• [^] # Re: Problème de sémantique.

    Posté par . En réponse au journal [Humeur] Ceci n’est pas un contenu !. Évalué à 1.

    e) ça existe mais on ne peut pas le concevoir

    Si ca existe et que la possibilité de le concevoir n'est pas atteignable, alors c'est disjoint de notre réalité, donc ca n'existe pas.

    f) ça n’existe pas et on le désigne sans se méprendre sur sa non-existence (comme le néant)

    Donc on pense pouvoir le concevoir, sans pouvoir valider cette pensée. Cas d)

    Je t’ajoute ici deux exemples qui n’en font pas partie et qui ne me semble pas du tout tiré par les cheveux. Je ne prétend pas pour autant que ça rend la liste exhaustive.

    Tes deux exemples n'apportent rien aux quatre exemple déjà donnés. On ne peut discourir raisonnablement que sur ce que l'on peut constater ou concevoir, sinon on passe dans l'absurde. Ce n'est pas un point ce vue (et ce n'est même pas le mien) c'est uen simple question de logique. Parler d'une chose que l'on ne peut et que l'on ne pourra jamais appréhender n'a aucun sens.

    En tant que contenu, elle peut exister sans être humain. Comme un soda peut résider dans un verre. Mais sans être humain pour interagir avec, ce ne sera pas une boisson. Ton tas de données stocké, sans être humain pour l’interpréter, ce ne sera pas de l’information, ce ne sera pas une œuvre.

    Et ? Je te rapelle que le but est de savoir si ce qui est soumis par les contributeurs du site est nécessairement une oeuvre. Et je te rapelle également que je soutiens que non.

    Alors il faut se garder d’accorder du crédit au sens premier

    Non. Un peintre en batiment n'est pas un peintre, une machine peut faire le travail d'un peintre en batiment. Parfois c'est le mot qui porte el sens, parfois c'est la locution entière. Et le sens etymologique peut subsister ou non dans le sens moderne. Le cancer n'est pas un crabe et quand on traite quelqu'un de con ca ne veut pas dire qu'il est efféminé. L'étymologie a son rôle dans l'étude des mentalité et le suivi historique des mentalités, mais elle ne permet pas de définir le sens moderne d'un mot à coup sur.

    Transcendant, éthéré, tout cela c’est du mystique pour moi.

    Et parceque c'est mystique pour toi, indépendamment de tout argument et surout contre le sens même du mot, il faudrait ne pas utiliser un mot qui désigne parfaitement le problème.

    Soit on décrit les expériences de pensée expérimentales par tout à chacun (moyennant l’effort intellectuel idoine), soit on s’appuie sur du vent.

    Le trancendant est justement ce qui ne peut être décrit complètement et surtout justement.
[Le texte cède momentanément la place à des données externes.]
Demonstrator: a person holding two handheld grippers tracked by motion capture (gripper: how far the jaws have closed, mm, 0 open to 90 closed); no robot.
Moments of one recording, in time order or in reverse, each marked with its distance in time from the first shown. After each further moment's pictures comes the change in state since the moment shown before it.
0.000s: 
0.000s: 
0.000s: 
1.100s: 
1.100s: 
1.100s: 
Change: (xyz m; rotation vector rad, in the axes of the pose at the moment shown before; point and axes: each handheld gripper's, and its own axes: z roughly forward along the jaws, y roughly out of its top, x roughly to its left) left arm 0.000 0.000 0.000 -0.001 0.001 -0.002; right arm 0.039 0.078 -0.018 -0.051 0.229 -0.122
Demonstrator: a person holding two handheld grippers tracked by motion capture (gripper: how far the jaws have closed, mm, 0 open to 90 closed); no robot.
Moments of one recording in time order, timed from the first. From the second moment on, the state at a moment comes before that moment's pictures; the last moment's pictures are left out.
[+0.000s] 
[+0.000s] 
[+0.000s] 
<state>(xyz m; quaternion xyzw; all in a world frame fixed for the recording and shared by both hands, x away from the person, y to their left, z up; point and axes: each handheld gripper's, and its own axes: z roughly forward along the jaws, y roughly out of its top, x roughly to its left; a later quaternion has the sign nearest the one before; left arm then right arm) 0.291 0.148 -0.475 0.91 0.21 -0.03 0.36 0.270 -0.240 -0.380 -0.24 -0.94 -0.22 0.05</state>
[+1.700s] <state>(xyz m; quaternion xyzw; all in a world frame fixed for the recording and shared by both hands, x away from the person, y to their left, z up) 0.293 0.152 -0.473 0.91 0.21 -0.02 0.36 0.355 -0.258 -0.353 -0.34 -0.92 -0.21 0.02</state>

Il échappe au discours structuré tout en restant appréhendable par tout un chacun. Nier le transcendant revient à penser que l'Amour, l'Humanité, l'Art, le Génie etc. sont expliquables parfaitement par un discours raisonné, et donc reproductible mécaniquement. C'est l'approche transhumaniste du monde.

    L’humanité c’est l’ensemble des êtres humains

    Oui et l'Humanité est la partie transcendante qui distingue un individu d'une bête. Un homme peut perdre son Humanité, et il fera toujours partie de l'humanité.

    c’est à dire l’ensemble des êtres où un être humain se reconnait. Il n’y a rien de mystique (transcendantal si tu préfères) la-dedans, c’est une dichotomie issue de besoins pratiques.

    Rien de nécessairement mystique en effet, mais à moins que tu ne pense qu'une machine suffisament sophistiquée puisse fabriquer en boucle de l'Humanité - il y a du transcendant.
    Et il ne s'agit pas non plus d'une dichotomie, la reconnaissance de l'humanité d'un tiers ou sa négation ayant depuis toujours été un sujet flou. De l'absence d'ame des femmes en passant par la non humanité de certaines populations (ethniques ou criminelles) jusqu'à ma voisinne qui m'assure que son chien est plus Humain que la plupart d'entre nous.